Description of the task ▸
Set down again exactly the lines of the listing below that fall between the line holding "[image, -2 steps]" and the line holding "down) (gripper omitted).", inclusive.

****************

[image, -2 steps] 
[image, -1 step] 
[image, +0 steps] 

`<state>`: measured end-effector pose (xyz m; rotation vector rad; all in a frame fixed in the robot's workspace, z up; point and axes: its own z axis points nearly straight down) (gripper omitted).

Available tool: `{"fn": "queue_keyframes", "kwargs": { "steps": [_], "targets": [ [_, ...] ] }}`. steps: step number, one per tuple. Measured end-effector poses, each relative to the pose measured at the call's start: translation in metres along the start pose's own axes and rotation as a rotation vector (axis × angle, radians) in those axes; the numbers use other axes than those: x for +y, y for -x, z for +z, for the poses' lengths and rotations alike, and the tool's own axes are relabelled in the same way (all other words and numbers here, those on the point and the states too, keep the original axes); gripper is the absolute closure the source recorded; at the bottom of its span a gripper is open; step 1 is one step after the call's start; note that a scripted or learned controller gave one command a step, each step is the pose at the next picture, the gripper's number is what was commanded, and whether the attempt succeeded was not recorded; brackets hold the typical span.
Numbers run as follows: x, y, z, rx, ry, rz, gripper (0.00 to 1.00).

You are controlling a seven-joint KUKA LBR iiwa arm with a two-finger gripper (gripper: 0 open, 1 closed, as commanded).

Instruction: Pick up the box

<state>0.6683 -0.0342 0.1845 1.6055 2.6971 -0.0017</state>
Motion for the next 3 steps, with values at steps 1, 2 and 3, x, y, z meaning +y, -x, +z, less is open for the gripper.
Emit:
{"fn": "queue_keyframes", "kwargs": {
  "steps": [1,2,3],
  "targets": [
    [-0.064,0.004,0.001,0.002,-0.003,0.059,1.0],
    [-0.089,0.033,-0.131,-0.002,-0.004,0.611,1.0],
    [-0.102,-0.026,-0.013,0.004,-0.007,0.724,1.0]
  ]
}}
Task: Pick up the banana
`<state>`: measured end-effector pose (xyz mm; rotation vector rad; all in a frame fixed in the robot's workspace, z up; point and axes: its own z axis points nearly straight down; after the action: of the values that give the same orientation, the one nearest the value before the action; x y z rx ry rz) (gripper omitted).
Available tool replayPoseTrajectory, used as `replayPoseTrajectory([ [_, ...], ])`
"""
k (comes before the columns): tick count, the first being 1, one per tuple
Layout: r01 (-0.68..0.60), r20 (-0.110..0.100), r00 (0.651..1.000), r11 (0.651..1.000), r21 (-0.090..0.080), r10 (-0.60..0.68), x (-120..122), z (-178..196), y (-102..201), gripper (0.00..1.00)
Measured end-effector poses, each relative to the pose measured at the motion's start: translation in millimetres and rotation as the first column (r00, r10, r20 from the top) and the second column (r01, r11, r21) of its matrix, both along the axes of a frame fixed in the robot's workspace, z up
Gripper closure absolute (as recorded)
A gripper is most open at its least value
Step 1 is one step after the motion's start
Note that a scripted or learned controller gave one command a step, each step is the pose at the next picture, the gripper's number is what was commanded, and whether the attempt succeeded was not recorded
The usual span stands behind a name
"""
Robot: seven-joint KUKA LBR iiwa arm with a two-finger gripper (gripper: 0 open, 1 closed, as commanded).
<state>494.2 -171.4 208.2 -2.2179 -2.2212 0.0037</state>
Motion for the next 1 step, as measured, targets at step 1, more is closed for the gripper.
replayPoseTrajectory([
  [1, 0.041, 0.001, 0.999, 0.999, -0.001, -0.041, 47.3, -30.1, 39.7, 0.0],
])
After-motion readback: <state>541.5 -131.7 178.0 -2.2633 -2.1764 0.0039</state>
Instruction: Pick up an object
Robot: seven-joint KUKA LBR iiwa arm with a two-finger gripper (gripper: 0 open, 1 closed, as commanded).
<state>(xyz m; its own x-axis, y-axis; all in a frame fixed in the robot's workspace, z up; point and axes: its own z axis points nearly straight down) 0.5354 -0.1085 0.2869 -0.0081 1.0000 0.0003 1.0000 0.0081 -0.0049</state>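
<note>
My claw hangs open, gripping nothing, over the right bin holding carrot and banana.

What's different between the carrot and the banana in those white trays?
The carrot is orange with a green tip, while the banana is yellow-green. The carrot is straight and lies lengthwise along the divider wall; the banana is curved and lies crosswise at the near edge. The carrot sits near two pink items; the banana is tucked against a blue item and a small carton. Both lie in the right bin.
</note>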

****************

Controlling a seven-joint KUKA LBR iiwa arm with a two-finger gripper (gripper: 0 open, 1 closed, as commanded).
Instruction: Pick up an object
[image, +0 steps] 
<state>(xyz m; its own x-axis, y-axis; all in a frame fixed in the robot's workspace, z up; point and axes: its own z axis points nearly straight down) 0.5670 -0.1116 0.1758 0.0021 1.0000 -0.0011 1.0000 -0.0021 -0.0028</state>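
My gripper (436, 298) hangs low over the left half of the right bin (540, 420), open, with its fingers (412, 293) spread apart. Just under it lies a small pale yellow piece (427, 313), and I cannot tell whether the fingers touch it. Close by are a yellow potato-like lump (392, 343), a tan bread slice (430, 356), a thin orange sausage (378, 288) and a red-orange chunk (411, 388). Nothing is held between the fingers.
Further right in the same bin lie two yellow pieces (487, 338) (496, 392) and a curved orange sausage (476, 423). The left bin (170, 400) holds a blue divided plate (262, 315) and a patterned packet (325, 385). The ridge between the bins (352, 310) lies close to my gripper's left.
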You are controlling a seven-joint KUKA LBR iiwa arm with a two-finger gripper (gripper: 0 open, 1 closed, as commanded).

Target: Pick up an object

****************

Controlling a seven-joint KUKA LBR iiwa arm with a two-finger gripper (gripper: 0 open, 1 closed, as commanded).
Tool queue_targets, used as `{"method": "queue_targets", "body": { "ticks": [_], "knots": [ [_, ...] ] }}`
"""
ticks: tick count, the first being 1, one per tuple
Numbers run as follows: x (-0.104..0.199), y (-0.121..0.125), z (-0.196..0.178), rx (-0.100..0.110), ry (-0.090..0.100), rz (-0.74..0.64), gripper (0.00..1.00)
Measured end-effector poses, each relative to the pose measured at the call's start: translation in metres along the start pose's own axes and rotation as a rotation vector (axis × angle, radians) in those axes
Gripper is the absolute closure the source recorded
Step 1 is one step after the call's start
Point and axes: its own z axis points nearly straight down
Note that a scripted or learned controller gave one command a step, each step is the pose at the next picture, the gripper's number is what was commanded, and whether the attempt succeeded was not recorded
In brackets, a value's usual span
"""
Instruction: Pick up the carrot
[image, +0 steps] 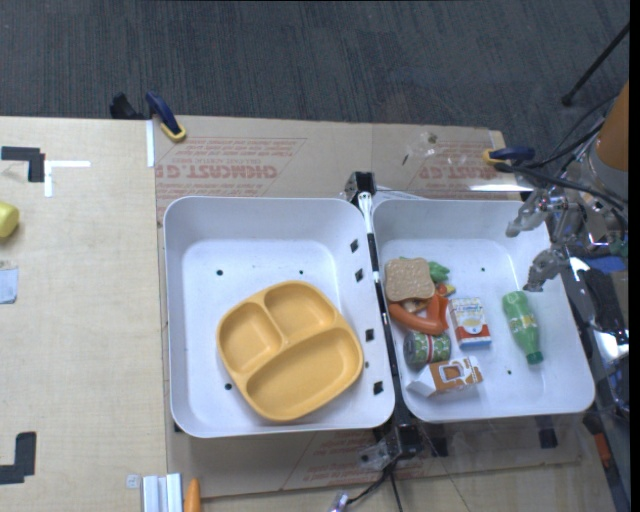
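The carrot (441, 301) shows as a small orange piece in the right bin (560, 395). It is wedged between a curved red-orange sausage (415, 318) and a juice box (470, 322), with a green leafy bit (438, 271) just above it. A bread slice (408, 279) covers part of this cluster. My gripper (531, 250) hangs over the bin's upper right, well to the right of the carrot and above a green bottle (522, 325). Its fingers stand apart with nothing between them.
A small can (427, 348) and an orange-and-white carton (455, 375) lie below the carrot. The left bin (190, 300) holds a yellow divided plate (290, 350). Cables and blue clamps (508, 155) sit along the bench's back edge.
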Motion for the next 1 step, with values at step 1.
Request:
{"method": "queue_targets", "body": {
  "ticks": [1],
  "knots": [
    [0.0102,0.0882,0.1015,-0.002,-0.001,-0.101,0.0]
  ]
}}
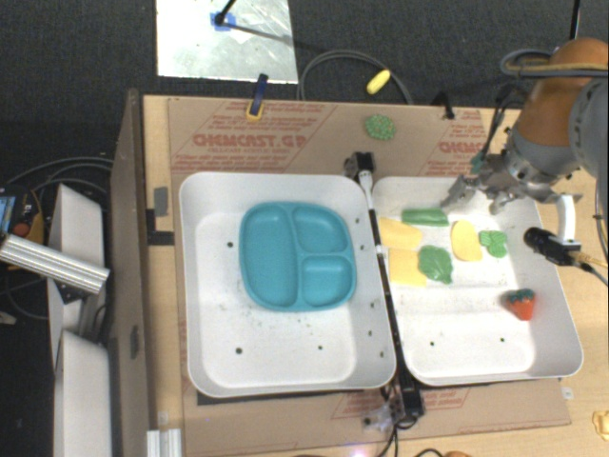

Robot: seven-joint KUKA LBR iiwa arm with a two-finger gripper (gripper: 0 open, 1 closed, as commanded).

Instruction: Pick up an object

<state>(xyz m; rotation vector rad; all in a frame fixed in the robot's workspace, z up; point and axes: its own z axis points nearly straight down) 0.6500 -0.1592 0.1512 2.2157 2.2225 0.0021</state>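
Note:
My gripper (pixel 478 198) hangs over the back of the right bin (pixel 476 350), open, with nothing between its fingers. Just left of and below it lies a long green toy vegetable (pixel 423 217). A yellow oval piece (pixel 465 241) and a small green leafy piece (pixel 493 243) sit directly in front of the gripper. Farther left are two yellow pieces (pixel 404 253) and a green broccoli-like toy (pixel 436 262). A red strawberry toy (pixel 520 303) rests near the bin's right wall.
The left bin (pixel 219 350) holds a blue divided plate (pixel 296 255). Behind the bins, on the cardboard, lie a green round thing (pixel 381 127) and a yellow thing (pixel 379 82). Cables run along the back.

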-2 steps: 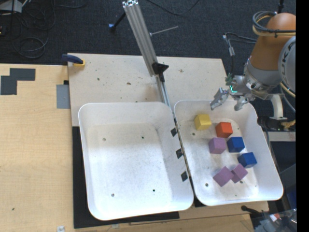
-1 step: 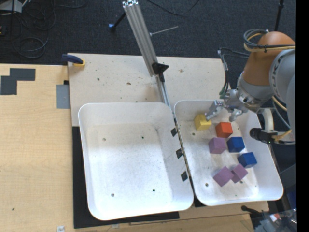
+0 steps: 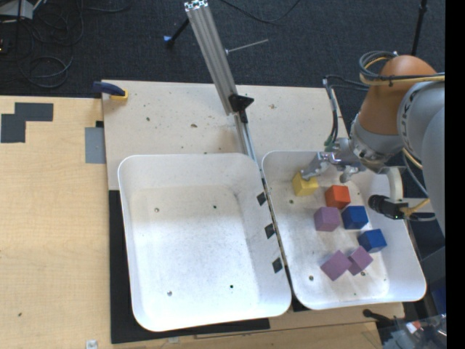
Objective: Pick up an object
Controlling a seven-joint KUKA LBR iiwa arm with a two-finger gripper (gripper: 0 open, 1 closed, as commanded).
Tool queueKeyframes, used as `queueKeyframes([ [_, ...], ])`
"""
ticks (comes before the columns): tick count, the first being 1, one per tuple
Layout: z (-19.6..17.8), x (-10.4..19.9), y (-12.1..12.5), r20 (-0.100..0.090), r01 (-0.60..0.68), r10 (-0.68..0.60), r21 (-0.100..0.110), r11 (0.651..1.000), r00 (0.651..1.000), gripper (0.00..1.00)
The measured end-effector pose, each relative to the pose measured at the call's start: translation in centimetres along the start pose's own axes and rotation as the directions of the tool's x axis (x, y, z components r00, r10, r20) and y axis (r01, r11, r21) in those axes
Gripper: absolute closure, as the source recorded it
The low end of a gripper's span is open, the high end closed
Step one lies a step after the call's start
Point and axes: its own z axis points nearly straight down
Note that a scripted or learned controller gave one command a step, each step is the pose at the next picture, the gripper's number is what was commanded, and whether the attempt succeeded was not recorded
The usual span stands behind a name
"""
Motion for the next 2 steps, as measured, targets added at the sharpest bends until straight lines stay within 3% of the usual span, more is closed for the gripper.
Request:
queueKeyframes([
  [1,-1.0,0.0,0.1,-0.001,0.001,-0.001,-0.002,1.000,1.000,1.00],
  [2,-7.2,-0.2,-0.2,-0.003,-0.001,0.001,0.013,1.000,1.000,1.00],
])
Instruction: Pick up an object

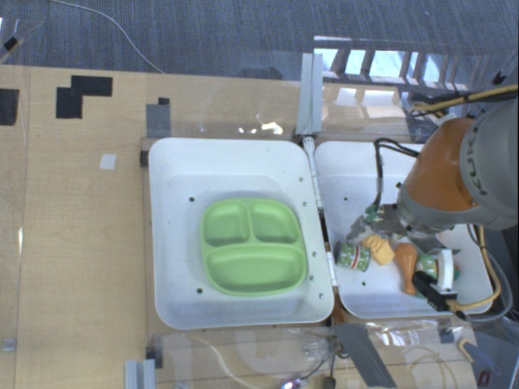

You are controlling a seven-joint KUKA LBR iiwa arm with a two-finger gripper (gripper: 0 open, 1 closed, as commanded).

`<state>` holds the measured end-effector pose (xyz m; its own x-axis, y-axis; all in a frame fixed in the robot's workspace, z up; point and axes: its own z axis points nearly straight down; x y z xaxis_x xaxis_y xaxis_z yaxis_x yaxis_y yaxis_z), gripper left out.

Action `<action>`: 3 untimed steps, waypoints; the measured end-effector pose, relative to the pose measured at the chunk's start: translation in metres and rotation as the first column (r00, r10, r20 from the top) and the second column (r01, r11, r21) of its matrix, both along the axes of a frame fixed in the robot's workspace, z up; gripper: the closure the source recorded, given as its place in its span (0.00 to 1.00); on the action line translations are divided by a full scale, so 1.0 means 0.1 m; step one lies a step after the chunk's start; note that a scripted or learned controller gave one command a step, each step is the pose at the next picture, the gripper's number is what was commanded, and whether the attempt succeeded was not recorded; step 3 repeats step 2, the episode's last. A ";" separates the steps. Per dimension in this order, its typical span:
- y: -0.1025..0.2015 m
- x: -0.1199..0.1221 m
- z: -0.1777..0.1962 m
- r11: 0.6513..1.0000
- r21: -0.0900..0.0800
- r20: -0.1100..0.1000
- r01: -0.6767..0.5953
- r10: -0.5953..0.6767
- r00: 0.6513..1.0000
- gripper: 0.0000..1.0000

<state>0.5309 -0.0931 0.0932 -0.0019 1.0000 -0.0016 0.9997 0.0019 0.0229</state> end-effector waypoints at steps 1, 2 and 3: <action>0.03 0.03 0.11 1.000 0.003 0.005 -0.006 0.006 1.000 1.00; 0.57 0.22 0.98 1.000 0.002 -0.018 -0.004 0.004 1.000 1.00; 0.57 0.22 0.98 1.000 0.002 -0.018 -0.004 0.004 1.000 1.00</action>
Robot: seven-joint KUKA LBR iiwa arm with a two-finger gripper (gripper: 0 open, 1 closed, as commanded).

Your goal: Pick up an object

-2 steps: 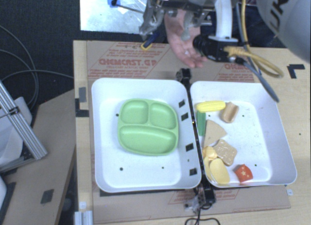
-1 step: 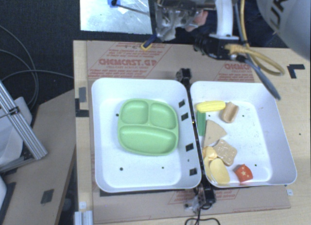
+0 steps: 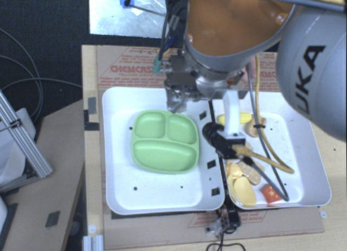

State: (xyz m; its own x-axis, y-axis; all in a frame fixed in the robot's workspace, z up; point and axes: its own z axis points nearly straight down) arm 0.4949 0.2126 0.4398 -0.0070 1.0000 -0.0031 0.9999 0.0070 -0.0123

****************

Response area ▸
[image, -2 steps] 
[image, -1 step] 
[image, +0 steps] 

`<state>`: measured end-effector pose (xyz m; rotation vector rad; all in a frame fixed in the robot's workspace, z up; point and axes: its own z axis points nearly straight down) (gripper omitted).

For this exercise, nothing more remains to be done.